• Task item: Take the data below. Output it exactly from its first line through the line containing "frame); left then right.".

*** Listed records ***

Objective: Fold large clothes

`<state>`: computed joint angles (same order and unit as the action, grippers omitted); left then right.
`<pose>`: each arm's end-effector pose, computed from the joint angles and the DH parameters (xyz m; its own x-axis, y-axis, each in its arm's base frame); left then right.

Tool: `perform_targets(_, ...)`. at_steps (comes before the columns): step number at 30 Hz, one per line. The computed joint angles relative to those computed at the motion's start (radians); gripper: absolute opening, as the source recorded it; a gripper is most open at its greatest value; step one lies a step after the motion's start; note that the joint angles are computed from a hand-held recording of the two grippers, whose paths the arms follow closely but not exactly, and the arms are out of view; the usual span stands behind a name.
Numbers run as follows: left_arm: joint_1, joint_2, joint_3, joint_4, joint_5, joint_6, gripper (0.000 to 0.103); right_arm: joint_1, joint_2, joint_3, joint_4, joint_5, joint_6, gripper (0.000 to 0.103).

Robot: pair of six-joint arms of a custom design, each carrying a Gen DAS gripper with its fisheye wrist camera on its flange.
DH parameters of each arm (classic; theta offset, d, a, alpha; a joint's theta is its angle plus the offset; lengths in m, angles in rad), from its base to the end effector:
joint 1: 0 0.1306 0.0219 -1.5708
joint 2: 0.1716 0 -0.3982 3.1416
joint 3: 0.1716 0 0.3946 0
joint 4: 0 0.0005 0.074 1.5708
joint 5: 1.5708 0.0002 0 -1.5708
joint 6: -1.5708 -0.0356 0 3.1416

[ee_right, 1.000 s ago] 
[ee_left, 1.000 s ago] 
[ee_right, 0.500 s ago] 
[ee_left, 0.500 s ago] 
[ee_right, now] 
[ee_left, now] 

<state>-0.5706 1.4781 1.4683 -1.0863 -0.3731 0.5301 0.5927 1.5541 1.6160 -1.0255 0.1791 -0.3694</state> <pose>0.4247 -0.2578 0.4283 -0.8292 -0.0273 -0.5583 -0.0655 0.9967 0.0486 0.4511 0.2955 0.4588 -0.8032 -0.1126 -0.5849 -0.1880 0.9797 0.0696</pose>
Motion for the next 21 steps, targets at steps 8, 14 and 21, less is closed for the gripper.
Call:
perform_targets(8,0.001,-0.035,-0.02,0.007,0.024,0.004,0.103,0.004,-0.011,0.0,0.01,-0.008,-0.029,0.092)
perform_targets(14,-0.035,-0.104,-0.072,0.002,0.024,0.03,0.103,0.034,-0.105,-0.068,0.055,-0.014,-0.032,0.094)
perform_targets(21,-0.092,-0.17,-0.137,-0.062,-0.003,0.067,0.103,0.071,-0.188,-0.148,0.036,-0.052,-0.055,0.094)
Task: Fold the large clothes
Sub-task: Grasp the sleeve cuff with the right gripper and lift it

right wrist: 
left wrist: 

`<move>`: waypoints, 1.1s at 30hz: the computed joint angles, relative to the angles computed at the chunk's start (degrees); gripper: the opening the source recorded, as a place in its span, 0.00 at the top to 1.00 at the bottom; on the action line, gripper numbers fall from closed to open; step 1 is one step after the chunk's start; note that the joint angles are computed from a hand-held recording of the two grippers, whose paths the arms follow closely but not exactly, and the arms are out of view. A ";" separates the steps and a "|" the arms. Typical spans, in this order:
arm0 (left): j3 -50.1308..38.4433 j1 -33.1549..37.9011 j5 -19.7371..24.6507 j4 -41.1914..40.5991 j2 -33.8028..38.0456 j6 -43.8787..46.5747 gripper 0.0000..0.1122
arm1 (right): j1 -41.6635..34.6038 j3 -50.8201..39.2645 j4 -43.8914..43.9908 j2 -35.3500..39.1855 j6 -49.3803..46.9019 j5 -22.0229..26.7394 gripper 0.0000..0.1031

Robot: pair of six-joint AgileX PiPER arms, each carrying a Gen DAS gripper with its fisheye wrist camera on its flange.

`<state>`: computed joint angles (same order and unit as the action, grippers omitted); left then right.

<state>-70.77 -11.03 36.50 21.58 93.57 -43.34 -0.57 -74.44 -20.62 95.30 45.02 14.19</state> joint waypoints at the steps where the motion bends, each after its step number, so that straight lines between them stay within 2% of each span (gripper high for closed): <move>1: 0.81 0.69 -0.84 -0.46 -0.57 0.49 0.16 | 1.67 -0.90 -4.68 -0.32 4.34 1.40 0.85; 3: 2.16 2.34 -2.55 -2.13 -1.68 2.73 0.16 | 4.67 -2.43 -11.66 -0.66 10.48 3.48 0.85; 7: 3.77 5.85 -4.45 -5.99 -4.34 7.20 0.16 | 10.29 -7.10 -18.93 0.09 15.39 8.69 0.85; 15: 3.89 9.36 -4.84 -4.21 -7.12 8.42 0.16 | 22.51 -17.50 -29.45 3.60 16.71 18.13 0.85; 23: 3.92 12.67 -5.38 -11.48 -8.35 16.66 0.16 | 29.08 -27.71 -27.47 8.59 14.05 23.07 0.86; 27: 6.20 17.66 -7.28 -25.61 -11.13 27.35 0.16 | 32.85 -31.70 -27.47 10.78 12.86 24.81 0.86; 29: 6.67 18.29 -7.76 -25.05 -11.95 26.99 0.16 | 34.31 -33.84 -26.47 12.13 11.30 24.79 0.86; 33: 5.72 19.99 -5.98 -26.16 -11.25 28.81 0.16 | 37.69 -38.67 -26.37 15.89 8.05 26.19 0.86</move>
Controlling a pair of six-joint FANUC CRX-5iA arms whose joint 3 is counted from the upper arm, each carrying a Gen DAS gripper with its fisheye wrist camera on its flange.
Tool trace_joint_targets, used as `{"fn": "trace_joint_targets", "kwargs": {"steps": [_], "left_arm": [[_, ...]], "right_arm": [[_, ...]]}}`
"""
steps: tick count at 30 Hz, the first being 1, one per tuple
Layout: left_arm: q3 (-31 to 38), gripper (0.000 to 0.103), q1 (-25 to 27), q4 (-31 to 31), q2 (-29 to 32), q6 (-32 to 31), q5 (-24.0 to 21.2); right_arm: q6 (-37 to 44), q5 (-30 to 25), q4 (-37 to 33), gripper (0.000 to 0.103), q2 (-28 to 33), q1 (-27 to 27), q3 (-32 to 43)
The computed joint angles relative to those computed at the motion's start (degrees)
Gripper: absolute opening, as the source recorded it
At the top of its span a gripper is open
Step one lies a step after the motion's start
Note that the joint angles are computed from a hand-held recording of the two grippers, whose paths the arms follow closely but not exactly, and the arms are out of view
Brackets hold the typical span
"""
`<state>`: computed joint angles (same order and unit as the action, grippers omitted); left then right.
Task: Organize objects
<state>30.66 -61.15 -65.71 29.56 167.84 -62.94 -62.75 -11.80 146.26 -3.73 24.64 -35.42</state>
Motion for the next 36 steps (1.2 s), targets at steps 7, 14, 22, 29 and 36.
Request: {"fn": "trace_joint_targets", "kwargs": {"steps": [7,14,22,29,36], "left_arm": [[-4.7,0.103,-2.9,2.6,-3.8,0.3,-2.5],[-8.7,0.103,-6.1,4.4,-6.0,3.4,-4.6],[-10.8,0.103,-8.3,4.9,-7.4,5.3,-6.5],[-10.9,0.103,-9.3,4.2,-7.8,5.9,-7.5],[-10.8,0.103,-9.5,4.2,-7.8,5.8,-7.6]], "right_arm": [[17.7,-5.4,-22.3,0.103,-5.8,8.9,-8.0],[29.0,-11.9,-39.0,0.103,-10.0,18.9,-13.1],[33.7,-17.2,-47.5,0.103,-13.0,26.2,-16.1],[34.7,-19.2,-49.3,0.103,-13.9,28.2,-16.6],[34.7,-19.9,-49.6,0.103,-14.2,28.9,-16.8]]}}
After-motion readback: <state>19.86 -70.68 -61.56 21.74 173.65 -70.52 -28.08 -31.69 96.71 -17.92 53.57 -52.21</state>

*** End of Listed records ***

• Solution for this exercise:
Objective: Fold large clothes

`<state>`: computed joint angles (same order and unit as the action, grippers omitted); left then right.
`<pose>`: each arm's end-effector pose, computed from the joint angles and the DH parameters (xyz m; its own x-axis, y-axis, each in its arm's base frame); left then right.

With that, the exercise is finished.